Data records

_____

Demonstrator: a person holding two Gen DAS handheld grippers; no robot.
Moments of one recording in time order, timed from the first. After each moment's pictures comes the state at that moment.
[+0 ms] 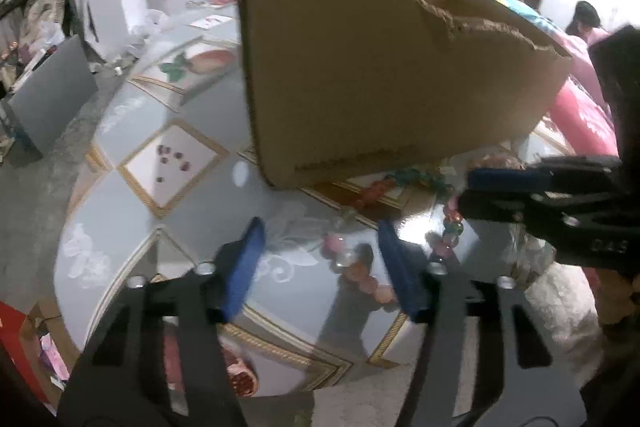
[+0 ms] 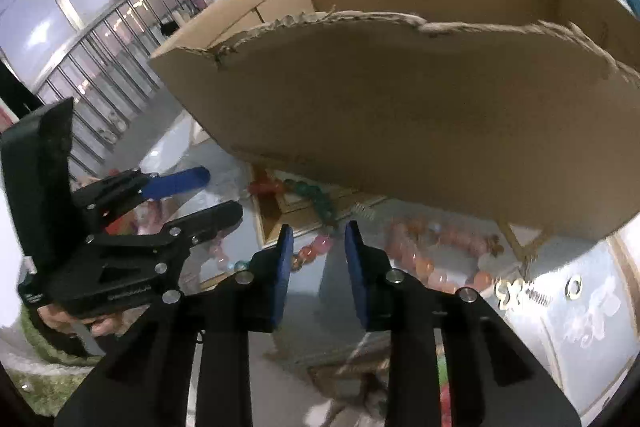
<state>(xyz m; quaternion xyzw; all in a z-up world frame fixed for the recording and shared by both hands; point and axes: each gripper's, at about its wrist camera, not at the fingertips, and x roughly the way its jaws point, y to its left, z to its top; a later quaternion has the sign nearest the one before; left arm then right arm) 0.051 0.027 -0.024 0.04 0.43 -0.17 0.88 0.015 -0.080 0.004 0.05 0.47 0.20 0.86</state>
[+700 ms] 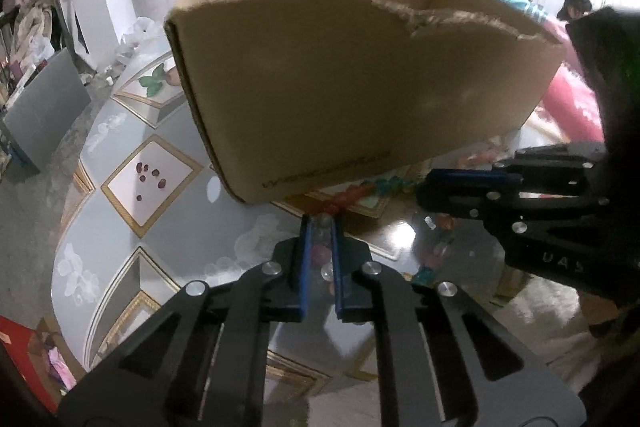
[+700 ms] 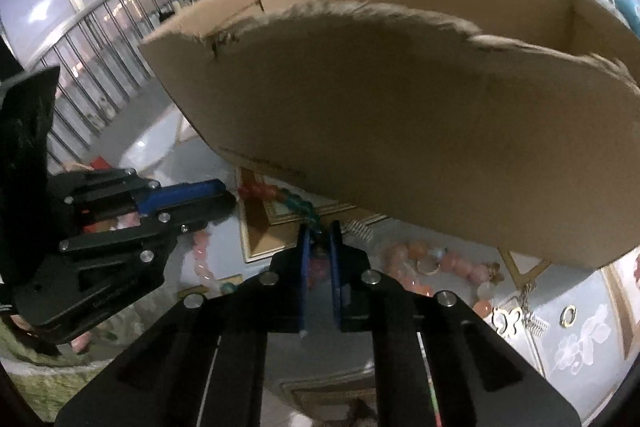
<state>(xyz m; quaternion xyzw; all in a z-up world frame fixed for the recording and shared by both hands) 0.047 0.009 -0.015 0.06 0.43 -0.18 0.88 0.011 -0.076 0.008 0.03 0.46 0.20 0.87</state>
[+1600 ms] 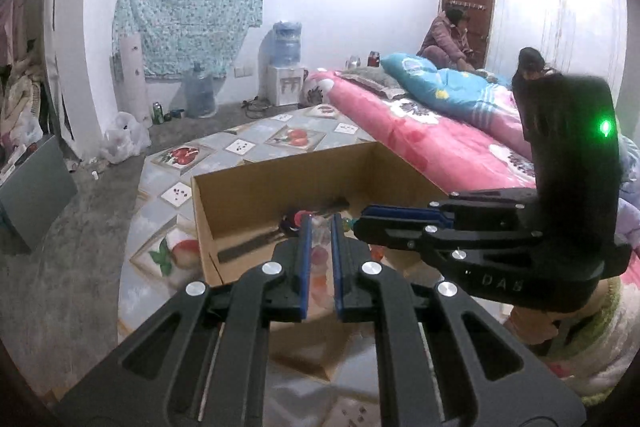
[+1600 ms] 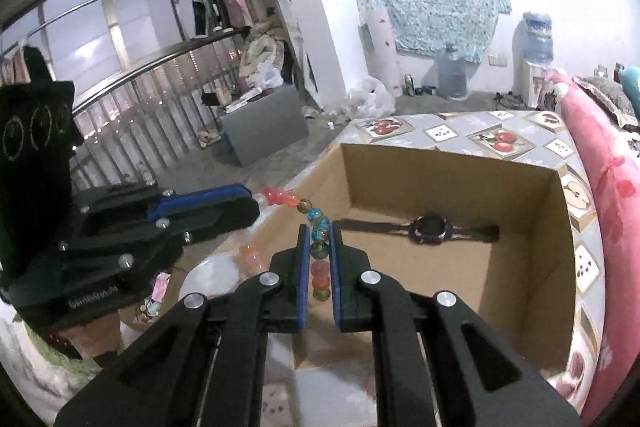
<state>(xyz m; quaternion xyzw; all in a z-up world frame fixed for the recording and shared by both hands) 0.069 -0.015 0.145 0.05 0.28 -0.25 0.93 0.039 -0.103 0.149 0.05 0.32 0.25 0.92</state>
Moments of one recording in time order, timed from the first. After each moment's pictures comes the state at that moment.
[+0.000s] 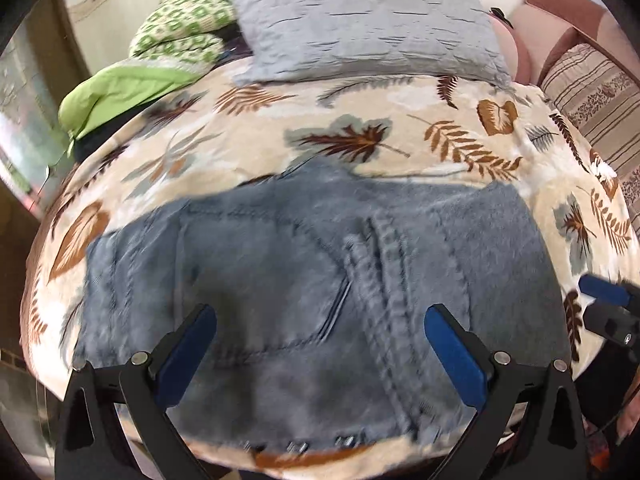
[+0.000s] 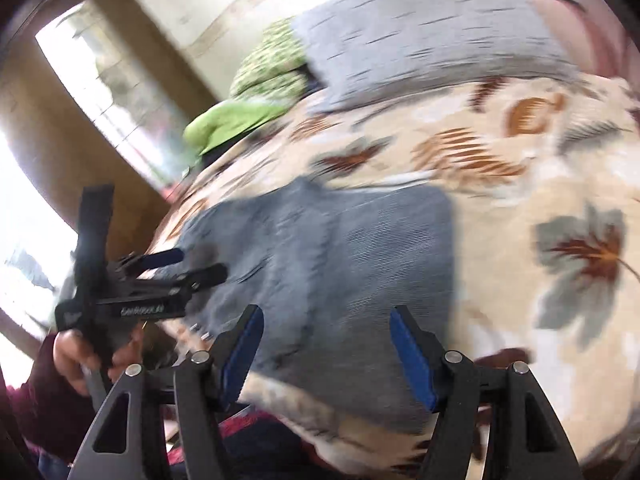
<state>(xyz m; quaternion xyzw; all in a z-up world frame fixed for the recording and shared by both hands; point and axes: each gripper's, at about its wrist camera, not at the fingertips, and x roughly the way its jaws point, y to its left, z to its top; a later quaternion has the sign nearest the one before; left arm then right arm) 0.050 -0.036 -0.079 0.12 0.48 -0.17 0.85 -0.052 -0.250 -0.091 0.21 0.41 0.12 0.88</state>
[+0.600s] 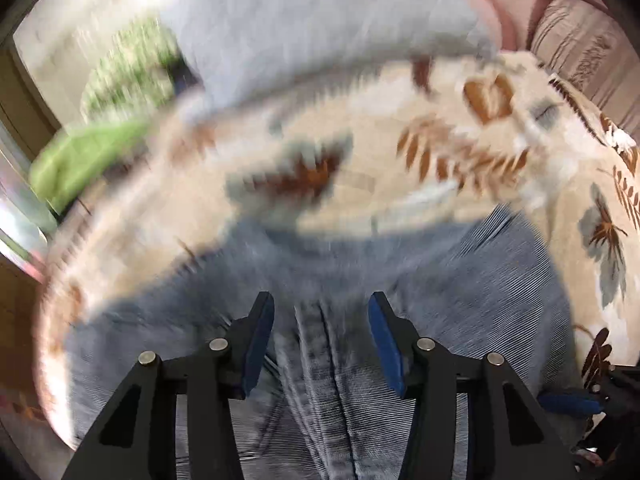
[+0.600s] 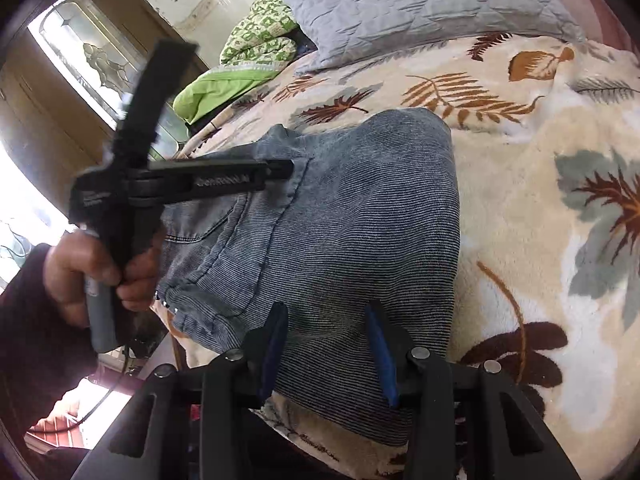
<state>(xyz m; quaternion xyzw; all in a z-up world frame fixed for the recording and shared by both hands) 0.081 -0.128 -0.085 0.21 0.43 -0.16 0.87 -0.039 -0.235 -0.143 0.19 0.45 0.15 0.86</state>
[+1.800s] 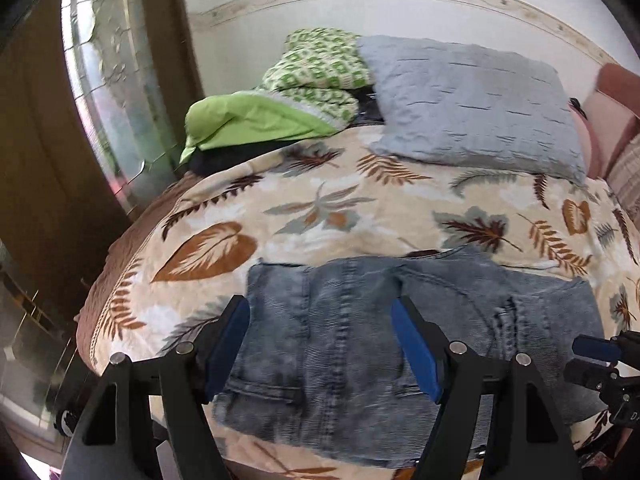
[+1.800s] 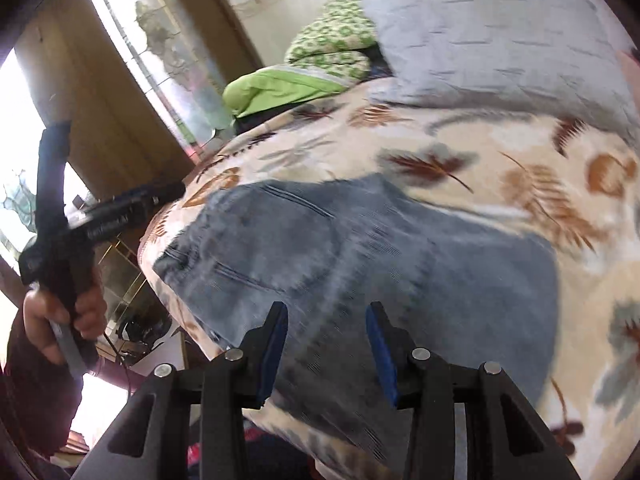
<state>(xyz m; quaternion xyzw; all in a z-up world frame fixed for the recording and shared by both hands) 0.056 0.107 -0.036 0.05 0.37 -0.02 0.93 0.014 -0.130 -0.074 0.10 0.43 0.20 0.88</state>
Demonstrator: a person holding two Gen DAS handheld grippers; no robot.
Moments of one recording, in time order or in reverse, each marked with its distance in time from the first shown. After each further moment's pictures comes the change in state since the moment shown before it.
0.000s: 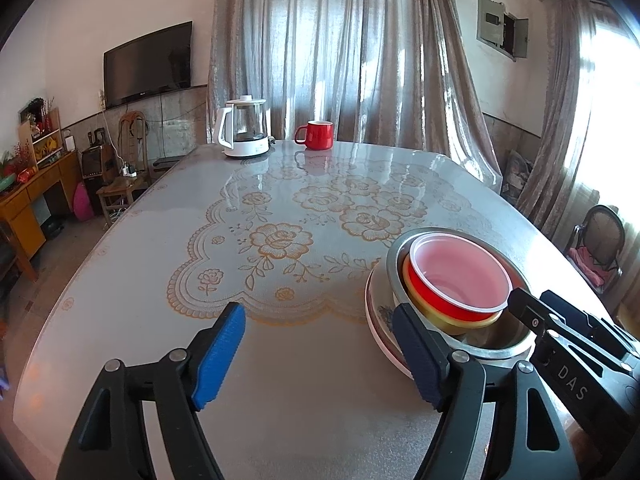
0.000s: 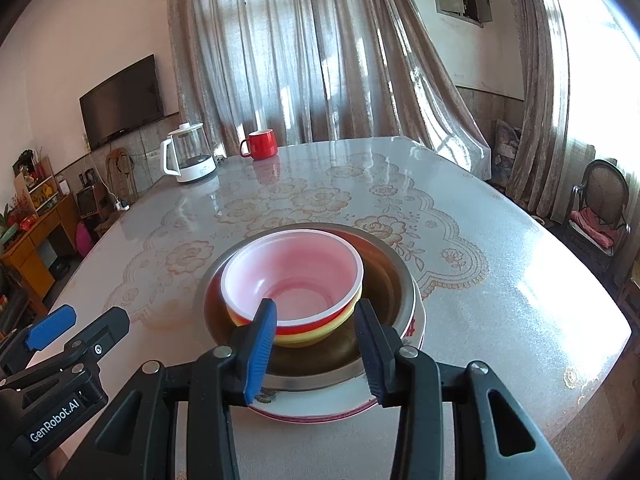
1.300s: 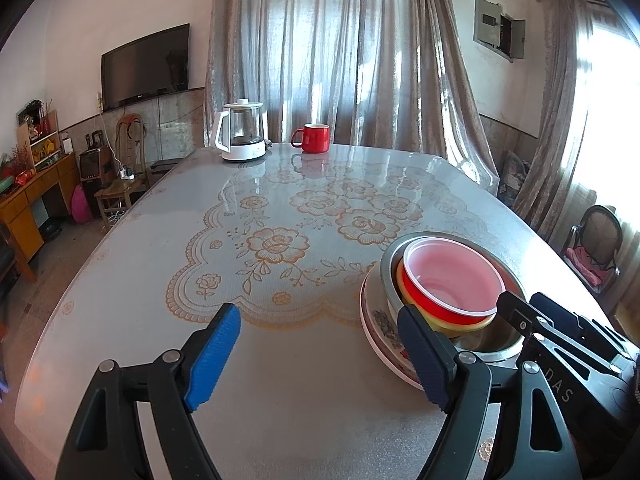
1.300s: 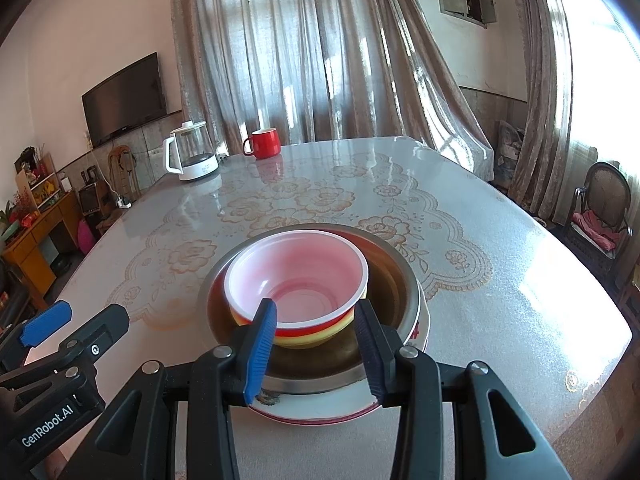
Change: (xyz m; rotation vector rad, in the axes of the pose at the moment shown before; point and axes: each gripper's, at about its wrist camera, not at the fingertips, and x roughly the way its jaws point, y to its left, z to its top) left arm -0.006 -0.003 0.004 0.002 -0.007 -0.011; right arm 0.005 0.001 0.004 -0.009 0.007 0.007
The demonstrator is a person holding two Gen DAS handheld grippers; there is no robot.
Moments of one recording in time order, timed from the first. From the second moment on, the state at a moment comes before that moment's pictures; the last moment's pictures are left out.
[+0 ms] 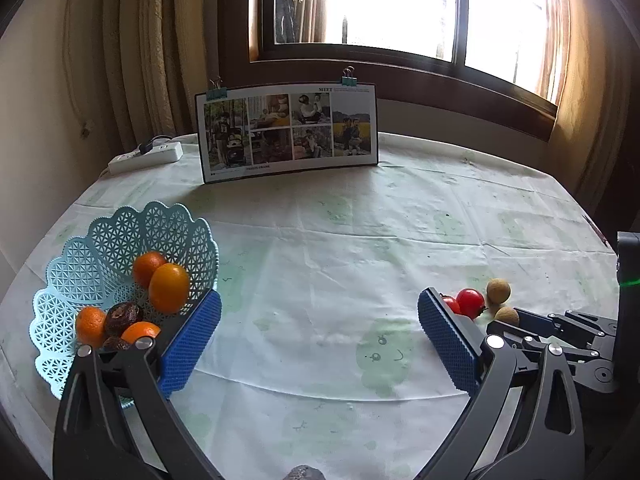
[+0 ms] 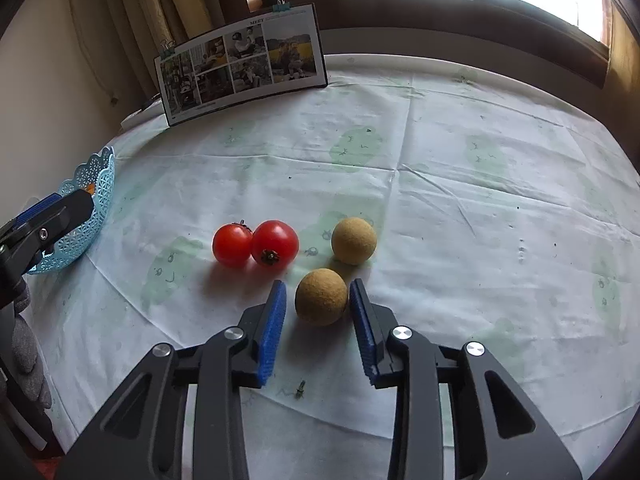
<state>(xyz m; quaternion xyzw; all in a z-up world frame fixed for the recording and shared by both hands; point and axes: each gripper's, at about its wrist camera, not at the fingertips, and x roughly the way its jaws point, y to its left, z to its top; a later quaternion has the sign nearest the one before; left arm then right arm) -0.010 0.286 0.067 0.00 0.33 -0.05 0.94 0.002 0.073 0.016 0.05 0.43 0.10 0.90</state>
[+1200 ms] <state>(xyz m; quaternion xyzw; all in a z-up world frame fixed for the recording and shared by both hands) 0.031 0.199 0.014 0.04 0.41 -0.21 0.88 -0.005 0.042 0.017 0.11 0.42 0.13 0.89</state>
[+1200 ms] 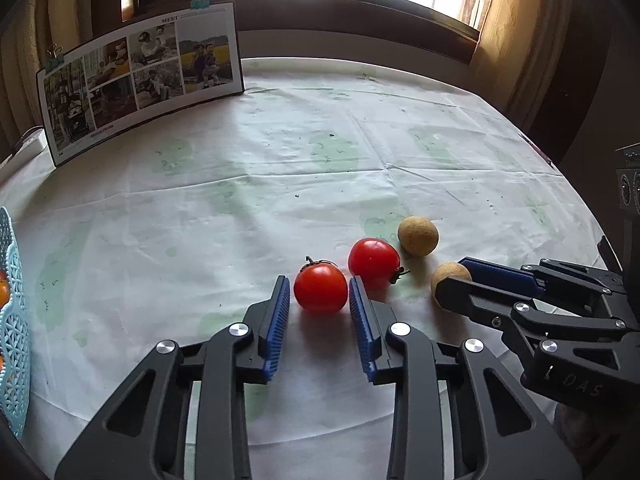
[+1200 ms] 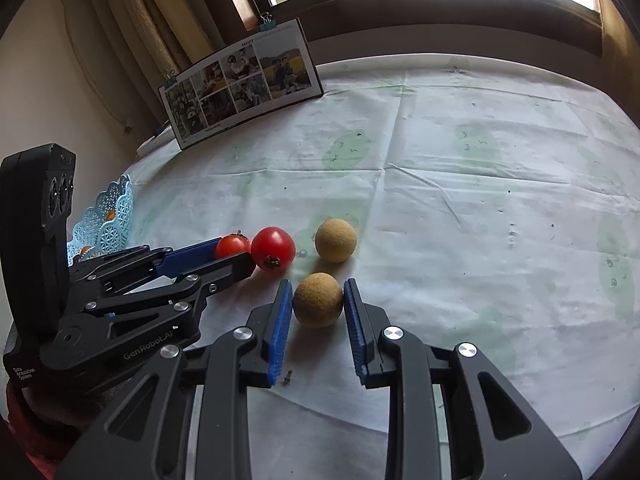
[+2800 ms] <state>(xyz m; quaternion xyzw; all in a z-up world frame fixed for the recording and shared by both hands) -0.012 0.421 0.068 -0.08 0.31 0.04 0.95 -0.006 0.087 0.048 0.10 0.38 0.15 0.91</state>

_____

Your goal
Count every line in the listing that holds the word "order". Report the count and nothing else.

Solution
4